When grains are sprouted they are converted into a raw, living food with more vital nutrients which are more readily absorbed by the body. Sprouted flours are digested by the body as a vegetable not as a starch.
When grains are sprouted, enzymes are created that aid digestion. Complex sugars are also broken down and as a result, painful intestinal gases and potent carcinogens and enzyme inhibitors are neutralized. This is especially beneficial for those people with intolerances to wheat as they often discover that they can digest sprouted grains without any problem. Grains are normally digested as starches using pancreatic enzymes but when grains are sprouted the starch molecules are changed into vegetable sugars which the body then digests as a vegetable.
According to the research done by the University of Minnesota, sprouting increases the total nutrient density.
Vitamin B1(thiamin) increase of 28%
Vitamin B2(riboflavin) increase of 315%
Vitamin B3(niacin) increase of 66%
Vitamin B5(pantathenic) increase of 65%
Biotin increase of 111%
Folic Acid increase of 278%
Vitamin C increase of 300%
These studies also demonstrated a significant increase in various enzymes including amylase, lipase and protease.
Sprouting grains also helps with the absorption of calcium, magnesium, iron, copper and zinc as reported by the Price-Pottenger Nutrition Foundation.
You can use sprouted flour the same as you would use unsprouted flour, cup for cup.
You can make pasta from sprouted flour.
Our sprouted flours are made from 100% certified organic whole grains so it contains all of the fiber from the whole grains.
Sprouted spelt, which is a wheat variety, contains less gluten than all other wheat varieties. Spelt grain has a hard outer hull which allows it to develop into a delicate water- soluble kernel so the nutrients from this grain are more easily absorbed in the body during digestion, making spelt consumable by most people with wheat sensitivities. Spelt does not rise as high as other wheat varieties due to the low gluten content.
Our sprouted flours are dried at 95 degrees which allows them to retain all of the nutrients. They are not stoneground.
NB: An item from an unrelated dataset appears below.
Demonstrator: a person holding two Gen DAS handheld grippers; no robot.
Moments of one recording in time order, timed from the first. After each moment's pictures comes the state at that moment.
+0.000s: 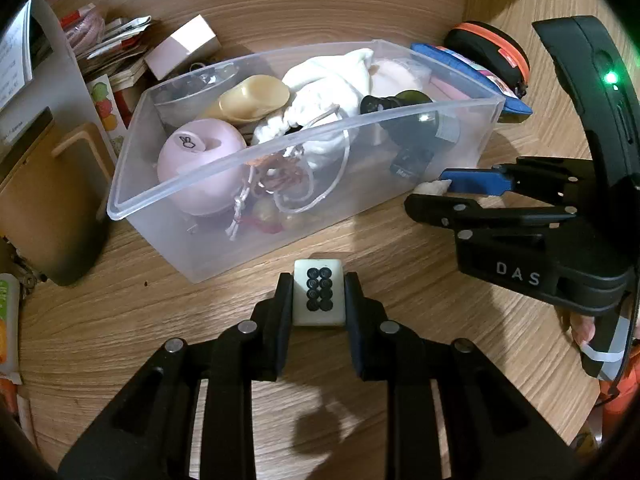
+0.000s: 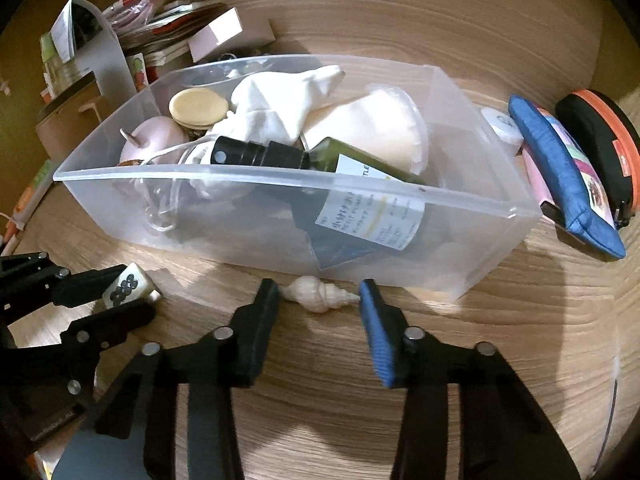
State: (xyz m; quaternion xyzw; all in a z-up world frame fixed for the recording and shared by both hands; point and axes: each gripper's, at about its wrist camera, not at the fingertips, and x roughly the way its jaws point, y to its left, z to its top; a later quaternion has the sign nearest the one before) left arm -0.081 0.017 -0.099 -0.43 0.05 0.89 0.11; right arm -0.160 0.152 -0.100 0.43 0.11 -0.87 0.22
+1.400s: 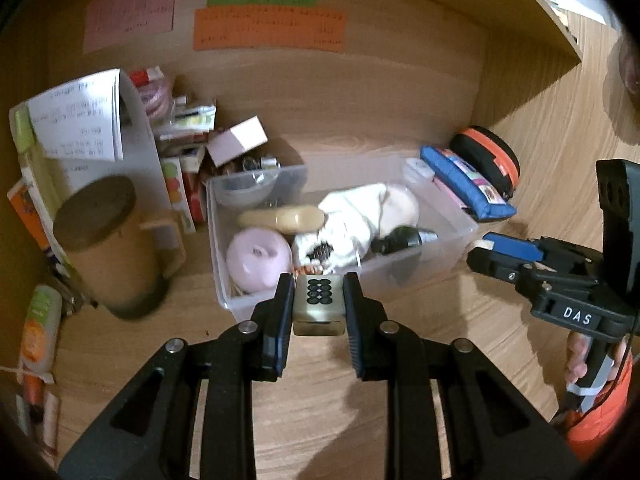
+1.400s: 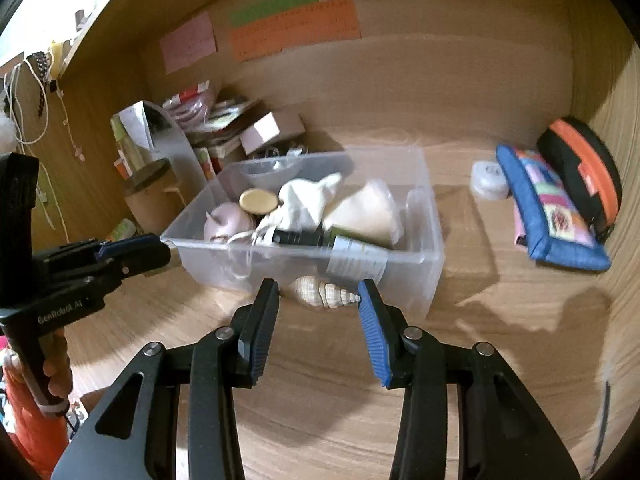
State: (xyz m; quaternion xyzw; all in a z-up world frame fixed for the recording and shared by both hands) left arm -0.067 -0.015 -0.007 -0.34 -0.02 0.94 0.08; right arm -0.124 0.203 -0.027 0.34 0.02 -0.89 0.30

Sprouted flours should be stored in a cool, dark, dry place in an airtight container and is best consumed within six months.
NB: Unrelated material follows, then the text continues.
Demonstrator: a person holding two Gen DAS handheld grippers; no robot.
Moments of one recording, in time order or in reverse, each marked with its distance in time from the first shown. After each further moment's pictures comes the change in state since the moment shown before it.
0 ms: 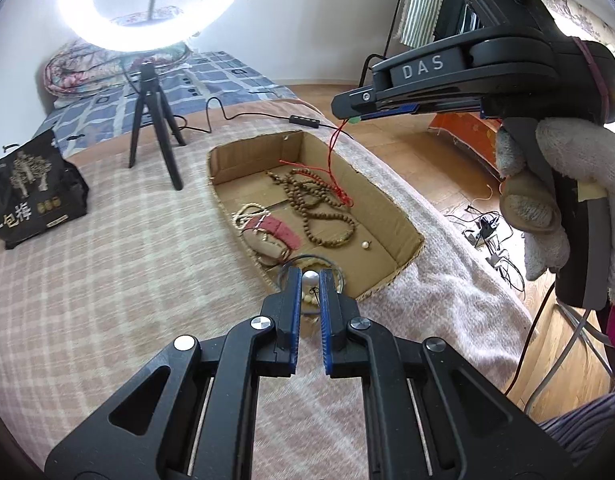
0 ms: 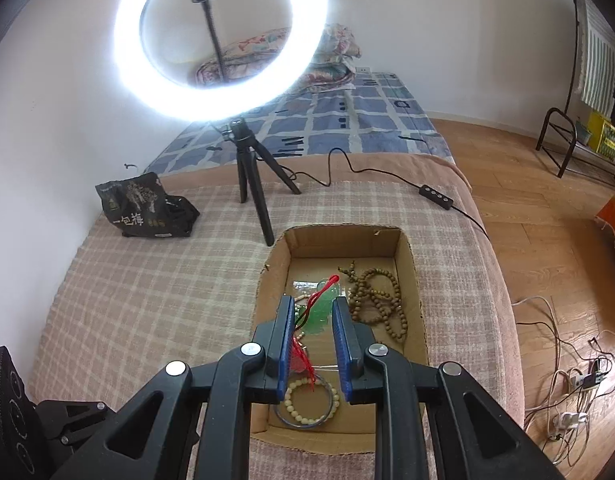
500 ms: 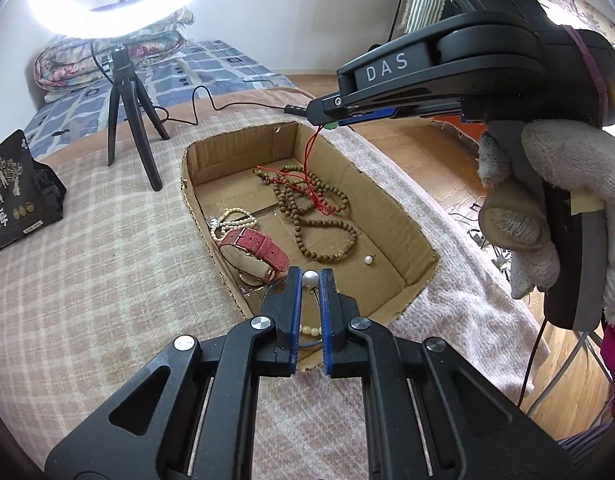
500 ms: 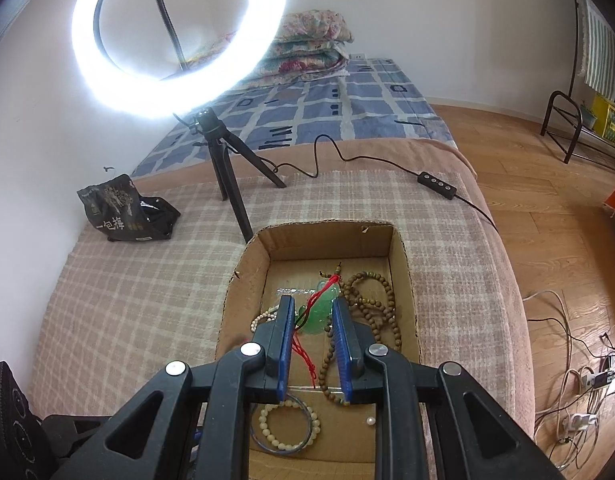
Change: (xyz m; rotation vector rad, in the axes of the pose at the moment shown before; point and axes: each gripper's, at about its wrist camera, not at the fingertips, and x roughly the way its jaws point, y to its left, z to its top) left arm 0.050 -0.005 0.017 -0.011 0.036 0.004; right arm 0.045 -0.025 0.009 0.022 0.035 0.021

Some information on this page courtesy of Essential Eating copyright.
Our Stone Ground Flours
We grind our 100% organic grains in a stone mill to ensure that they are ground at a low temperature which allows the grains to retain all of their vitamins and enzymes that might be destroyed by processing in a mill that heats the flour.
All of our stone ground flours are 100% whole grains and should be stored in a cool, dry, dark place to preserve freshness. We grind our flours to order to insure freshness. Refrigeration or freezing extends the freshness and quality of whole grain flours.